## FANDOM

303 Pages

Main reference: Chang et al. (2008)[1] from Dan Roth's group.

CCM is an NLP modeling paradigm in which the objective functions are expressed as the linear combination of feature functions and constraints:

$f(x, y) = \sum_i w_i \phi_i (x,y) - \sum_j \rho_j C_j(x,y)$

At test time, an annotation is obtained by maximizing the objective function:

$y^* = \operatorname*{argmax}_{y \in \mathcal{Y}} f(x,y)$

Notice that the inference is global in the sense that when the output contains a lot of components (say, POS tags of a sentence, arguments of a predicate), they are chosen to jointly optimize a function. In other words, they are decided simultaneously. This is different from, e.g., transition systems which assign one piece of the output at a time.

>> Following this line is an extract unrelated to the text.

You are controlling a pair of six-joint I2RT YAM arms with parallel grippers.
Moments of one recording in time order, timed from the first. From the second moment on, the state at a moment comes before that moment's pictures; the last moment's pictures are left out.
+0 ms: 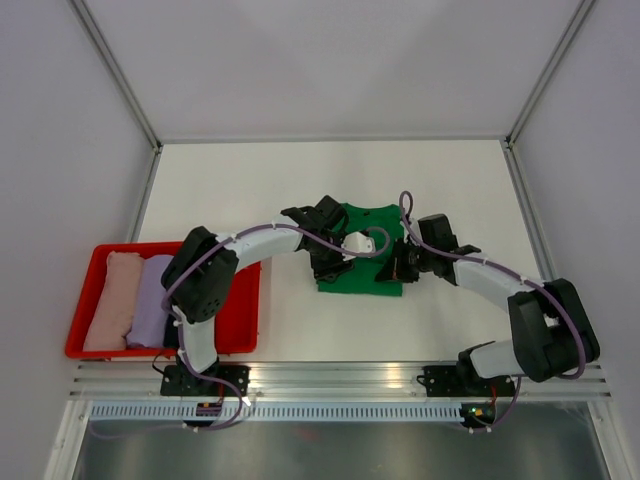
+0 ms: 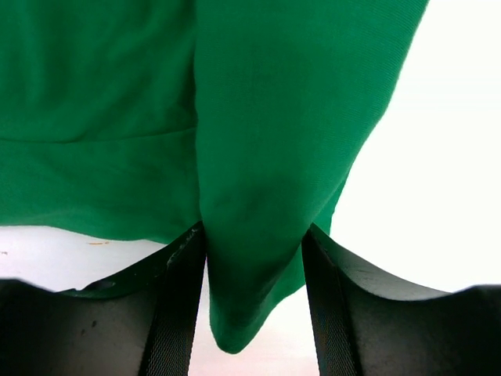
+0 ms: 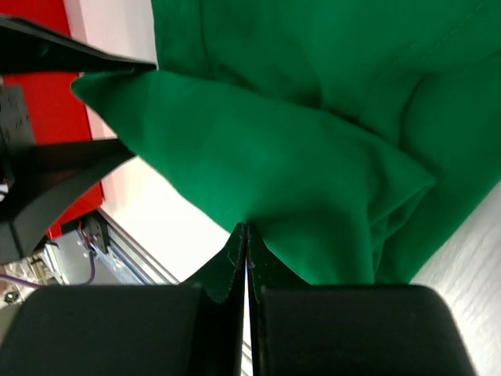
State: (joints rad) left arm -0.75 1.89 1.32 -0.62 0.34 0.66; right arm 0.32 1.37 0.64 -0.19 -0.56 0.53
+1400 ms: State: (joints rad) left arm -0.78 1.87 1.25 -0.65 0.35 0.73; right arm 0.30 1.18 0.77 -0.25 -0.49 0.27
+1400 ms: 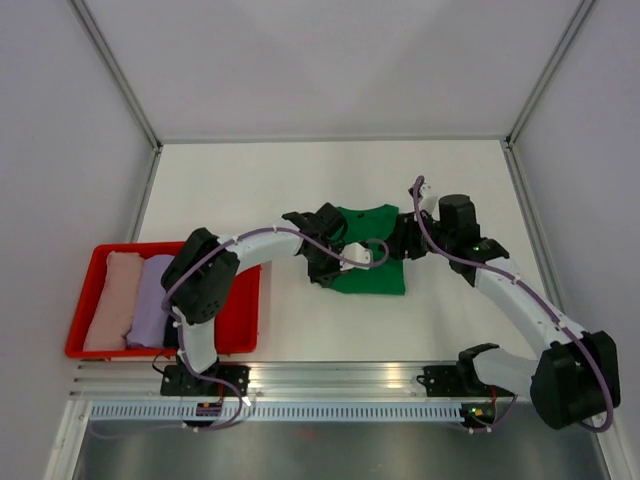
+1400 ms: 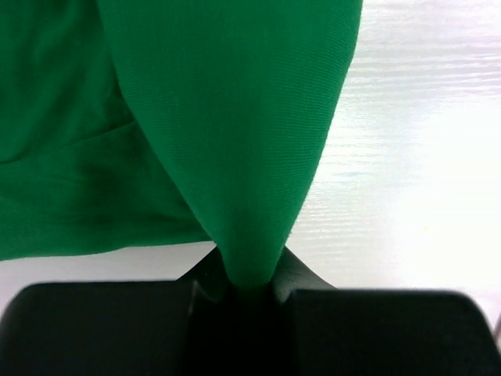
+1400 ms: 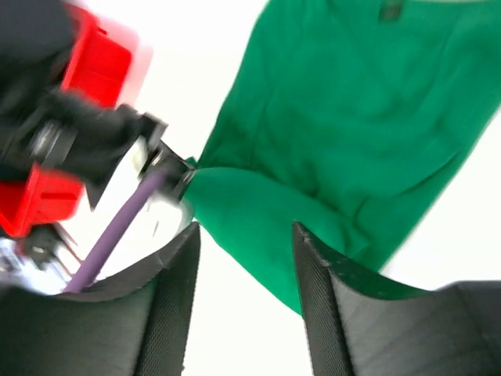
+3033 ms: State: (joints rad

CCM can encode dependency between output parts but not so complicated (otherwise it becomes intractable). For example, Rizzolo and Roth (2010)[2] show how to encode Hidden Markov models in this framework.

CCM Transition-based
Inference + no error propagation - suffer from error propagation
- harder to implement, but there are general-purpose solvers (e.g. ILP solvers) + easier to implement
- slower + faster (for greedy decoding, but also beam search)
Features - restricted set of features (otherwise the model becomes intractable) + rich set of features
Examples anything that uses LBJ (Rizzolo and Roth, 2010)[2] transition-based dependency parsing, e.g. MALT parser (Nivre et al. 2006[3])

## References Edit

1. M. Chang, L. Ratinov, N. Rizzolo, and D. Roth. 2008. Learning and Inference with Constraints. In Proc. of AAAI.
2. 2.0 2.1 Rizzolo, N., & Roth, D. (2010). Learning Based Java for Rapid Development of NLP Systems. Proceedings of the Language Resources and Evaluation Conference, 957–964. Retrieved from http://www.lrec-conf.org/proceedings/lrec2010/pdf/747_Paper.pdf
3. Nivre, J., Hall, J., & Nilsson, J. (2006). MaltParser: A data-driven parser-generator for dependency parsing. In LREC 2006 (Vol. 6, pp. 2216–2219).